The attack this afternoon was not Otis' first infraction. A few weeks ago he attacked Chloe, our lovely barred rock, and opened up a sizable gash on her comb, which bled profusely. Chloe spent Christmas morning in our bathroom getting doctored up, and when she was ready to go back out Otis was put in a separate pen for a few days so that both would forget their altercation, which chickens often do. Brain the size of a peanut and all that.
But if we thought the temporary time-out/isolation worked, we were wrong. As I mentioned earlier, today I found Otis full-on fighting with Callie, our young Silver-Laced Wyandotte. And so, before another hen was injured, we decided Otis had to be culled.
And while it's never easy to put a bird down, as I was carrying Otis out into the garden and Big Ag was loading the shotgun, I thought about how many chickens grace my dinner plate every single year, and how each one of those chicken dinners represents a bird that died just like Otis was about to.
That's one thing that keeping animals has made me thankful for -- I never take for granted the meat or poultry I eat. I know something that once lived and breathed lost its life in order to be consumed by me, and I don't consume it as mindlessly as I once did.

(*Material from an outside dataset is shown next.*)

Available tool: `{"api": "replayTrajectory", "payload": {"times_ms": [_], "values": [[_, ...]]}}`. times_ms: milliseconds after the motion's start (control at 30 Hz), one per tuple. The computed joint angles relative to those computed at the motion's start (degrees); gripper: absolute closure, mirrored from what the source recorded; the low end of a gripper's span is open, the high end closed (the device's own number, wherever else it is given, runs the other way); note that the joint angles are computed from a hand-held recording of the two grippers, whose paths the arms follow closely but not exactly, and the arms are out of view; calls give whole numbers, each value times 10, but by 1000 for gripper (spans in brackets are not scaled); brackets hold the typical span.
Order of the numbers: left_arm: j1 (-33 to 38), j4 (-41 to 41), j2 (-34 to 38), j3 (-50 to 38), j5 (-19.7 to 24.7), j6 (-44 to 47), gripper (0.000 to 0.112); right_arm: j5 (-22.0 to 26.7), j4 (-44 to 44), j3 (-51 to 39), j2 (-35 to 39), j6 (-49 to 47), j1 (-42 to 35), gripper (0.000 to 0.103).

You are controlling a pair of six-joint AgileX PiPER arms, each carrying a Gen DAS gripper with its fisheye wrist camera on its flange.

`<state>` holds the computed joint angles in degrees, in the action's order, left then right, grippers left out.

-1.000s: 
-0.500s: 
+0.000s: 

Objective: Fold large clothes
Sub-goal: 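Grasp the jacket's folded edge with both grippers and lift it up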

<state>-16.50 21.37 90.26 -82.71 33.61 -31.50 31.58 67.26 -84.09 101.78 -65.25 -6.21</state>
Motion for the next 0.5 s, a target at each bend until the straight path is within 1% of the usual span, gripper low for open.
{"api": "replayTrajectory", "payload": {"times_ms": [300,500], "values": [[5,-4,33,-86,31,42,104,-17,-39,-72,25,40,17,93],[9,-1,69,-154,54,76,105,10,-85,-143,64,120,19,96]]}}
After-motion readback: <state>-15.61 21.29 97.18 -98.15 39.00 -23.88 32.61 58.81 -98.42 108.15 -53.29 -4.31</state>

And so I say farewell to Otis and to roosters in general. We're planning on getting another couple of hens this spring and I'm sure there will be plenty of pecking-order drama when we integrate them into our flock of (now) only three birds. But while it may be difficult to watch the pecking order re-shuffle itself, it will settle down in time, which probably would not have happened with Otis.
Sometimes it's survival of the fittest, but in Otis' case it was a different rule, no less valid or important: Survival of the congenial.